* **TASK DETAILS**: In the entries below, find the lines that contain the word "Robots" and copy them.

▽

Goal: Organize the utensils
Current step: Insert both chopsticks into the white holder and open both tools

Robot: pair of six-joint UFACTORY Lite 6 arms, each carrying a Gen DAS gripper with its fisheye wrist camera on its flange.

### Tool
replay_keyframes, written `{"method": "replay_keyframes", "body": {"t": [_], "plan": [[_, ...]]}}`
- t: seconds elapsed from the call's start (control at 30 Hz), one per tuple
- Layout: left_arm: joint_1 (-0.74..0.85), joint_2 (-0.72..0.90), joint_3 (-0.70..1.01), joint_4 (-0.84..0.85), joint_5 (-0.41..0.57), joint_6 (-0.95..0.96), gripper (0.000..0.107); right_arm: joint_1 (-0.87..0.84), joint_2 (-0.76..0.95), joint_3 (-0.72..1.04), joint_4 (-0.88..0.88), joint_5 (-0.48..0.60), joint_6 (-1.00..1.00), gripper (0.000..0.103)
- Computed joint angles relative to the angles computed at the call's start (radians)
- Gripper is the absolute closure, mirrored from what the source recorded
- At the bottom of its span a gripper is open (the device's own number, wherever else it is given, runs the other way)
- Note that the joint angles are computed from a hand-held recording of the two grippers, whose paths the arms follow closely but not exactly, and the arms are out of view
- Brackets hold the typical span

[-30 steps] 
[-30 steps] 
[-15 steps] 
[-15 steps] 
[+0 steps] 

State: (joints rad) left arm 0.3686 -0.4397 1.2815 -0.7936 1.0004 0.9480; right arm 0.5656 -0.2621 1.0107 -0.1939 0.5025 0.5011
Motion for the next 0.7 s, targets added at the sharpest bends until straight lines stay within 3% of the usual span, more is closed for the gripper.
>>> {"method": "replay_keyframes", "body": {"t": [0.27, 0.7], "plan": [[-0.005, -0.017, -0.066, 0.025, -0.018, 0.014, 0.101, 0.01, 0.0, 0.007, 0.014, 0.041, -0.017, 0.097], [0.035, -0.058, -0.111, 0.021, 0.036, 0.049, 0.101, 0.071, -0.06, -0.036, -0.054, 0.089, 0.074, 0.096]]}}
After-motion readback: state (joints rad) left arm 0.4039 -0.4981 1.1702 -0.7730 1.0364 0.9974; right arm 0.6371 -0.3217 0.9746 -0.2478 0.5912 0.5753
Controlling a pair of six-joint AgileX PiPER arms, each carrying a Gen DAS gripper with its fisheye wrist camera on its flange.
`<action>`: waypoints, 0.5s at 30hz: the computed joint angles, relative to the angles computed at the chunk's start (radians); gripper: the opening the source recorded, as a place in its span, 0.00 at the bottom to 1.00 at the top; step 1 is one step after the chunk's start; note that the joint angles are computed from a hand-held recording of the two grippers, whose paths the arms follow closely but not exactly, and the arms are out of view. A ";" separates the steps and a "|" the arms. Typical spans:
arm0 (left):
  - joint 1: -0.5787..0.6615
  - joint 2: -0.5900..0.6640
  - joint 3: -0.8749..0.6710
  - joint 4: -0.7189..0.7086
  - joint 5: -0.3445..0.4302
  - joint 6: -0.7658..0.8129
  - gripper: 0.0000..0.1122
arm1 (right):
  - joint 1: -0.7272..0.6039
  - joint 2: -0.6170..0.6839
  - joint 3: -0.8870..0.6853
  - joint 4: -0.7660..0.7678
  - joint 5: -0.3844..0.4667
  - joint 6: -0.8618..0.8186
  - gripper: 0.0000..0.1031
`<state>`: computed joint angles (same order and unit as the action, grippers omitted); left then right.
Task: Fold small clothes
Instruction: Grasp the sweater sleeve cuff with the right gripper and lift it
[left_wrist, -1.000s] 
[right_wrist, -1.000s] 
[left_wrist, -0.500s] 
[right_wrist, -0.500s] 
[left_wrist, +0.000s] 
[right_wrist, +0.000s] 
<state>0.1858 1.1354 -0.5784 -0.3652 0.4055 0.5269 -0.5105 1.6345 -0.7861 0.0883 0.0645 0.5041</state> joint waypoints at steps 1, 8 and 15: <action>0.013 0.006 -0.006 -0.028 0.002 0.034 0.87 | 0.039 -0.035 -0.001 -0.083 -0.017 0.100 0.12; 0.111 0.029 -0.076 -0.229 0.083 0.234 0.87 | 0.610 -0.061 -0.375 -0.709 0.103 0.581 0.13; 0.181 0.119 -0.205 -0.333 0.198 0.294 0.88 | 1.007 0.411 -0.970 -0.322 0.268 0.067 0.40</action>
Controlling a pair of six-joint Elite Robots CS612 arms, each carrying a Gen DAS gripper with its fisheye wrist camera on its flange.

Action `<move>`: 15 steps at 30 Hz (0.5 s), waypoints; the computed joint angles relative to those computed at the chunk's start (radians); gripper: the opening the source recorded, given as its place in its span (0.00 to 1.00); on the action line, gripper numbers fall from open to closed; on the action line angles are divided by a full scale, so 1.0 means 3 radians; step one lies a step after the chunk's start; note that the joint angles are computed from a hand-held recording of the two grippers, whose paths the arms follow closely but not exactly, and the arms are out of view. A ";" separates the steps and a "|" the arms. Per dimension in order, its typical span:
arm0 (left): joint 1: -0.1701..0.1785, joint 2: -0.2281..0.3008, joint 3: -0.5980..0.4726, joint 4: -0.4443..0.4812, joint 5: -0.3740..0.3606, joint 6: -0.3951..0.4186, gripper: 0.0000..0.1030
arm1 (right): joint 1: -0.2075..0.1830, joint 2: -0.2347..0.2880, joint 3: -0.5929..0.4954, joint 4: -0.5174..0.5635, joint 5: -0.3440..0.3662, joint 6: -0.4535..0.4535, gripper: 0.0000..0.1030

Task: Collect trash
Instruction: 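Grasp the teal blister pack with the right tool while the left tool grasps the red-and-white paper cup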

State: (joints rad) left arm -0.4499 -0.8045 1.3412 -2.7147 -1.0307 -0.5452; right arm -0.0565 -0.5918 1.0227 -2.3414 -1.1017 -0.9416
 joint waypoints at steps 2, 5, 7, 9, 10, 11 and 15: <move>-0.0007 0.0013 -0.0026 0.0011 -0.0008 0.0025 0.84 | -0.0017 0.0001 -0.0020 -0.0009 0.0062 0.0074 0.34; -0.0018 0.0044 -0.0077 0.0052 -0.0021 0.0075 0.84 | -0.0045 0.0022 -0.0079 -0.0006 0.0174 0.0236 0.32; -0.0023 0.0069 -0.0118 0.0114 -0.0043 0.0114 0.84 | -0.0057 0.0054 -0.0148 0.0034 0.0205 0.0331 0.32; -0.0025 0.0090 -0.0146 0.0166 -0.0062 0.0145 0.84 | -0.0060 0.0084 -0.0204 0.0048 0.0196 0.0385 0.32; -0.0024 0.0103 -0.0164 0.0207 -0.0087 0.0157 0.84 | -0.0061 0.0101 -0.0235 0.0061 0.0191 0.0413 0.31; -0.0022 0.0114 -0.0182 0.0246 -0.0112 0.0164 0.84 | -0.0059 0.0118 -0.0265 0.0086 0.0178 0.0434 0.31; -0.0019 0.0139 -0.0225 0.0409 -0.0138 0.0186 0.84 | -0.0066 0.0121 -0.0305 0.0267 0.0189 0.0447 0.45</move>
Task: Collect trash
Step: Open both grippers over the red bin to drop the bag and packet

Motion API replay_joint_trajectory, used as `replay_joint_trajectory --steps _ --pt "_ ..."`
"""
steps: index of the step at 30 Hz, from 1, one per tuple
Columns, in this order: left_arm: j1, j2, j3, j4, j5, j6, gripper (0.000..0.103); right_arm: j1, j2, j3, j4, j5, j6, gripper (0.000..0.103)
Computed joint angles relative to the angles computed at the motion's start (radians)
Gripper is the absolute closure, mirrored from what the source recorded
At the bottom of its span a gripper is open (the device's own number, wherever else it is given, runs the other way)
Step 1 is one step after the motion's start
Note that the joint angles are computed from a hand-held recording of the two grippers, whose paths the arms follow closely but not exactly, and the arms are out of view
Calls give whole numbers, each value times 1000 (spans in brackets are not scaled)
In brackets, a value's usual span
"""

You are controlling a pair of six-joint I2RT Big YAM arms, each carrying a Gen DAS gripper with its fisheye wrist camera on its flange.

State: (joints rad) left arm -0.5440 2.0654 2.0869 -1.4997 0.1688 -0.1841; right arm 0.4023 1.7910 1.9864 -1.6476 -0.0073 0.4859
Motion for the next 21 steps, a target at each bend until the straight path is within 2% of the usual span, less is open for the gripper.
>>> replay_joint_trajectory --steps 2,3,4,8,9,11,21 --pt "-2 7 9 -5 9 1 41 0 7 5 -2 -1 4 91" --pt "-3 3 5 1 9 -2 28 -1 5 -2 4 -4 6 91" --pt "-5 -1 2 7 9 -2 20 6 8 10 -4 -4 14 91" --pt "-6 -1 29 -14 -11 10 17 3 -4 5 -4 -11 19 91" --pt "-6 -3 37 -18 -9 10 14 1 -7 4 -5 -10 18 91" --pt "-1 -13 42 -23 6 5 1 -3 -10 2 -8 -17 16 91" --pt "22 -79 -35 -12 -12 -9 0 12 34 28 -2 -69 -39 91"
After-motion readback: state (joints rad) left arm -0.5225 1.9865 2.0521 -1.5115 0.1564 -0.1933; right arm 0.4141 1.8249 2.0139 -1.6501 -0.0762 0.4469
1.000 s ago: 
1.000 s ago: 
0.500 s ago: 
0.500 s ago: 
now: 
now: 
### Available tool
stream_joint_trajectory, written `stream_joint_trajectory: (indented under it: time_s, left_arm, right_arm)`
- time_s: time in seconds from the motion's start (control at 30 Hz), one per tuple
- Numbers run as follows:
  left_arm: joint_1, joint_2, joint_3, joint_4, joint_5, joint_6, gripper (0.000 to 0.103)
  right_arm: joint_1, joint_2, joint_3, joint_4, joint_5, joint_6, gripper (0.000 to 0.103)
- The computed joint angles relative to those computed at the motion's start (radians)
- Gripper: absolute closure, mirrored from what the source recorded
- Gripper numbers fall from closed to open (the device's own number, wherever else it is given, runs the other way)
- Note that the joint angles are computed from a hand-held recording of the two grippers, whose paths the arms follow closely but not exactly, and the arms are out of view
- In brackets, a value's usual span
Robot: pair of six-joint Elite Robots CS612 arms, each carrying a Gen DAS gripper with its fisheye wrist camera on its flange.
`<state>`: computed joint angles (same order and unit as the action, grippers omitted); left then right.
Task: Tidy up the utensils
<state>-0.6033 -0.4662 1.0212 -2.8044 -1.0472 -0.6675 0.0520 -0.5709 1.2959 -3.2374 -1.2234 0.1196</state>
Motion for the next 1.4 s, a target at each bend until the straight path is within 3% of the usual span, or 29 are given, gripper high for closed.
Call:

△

* **WORKED SOLUTION**:
Controlling a pair of six-joint Elite Robots CS612 arms, each carrying a Gen DAS gripper with its fisheye wrist camera on its flange.
Robot: pair of six-joint Elite Robots CS612 arms, each carrying a Gen DAS gripper with its fisheye wrist camera on its flange.

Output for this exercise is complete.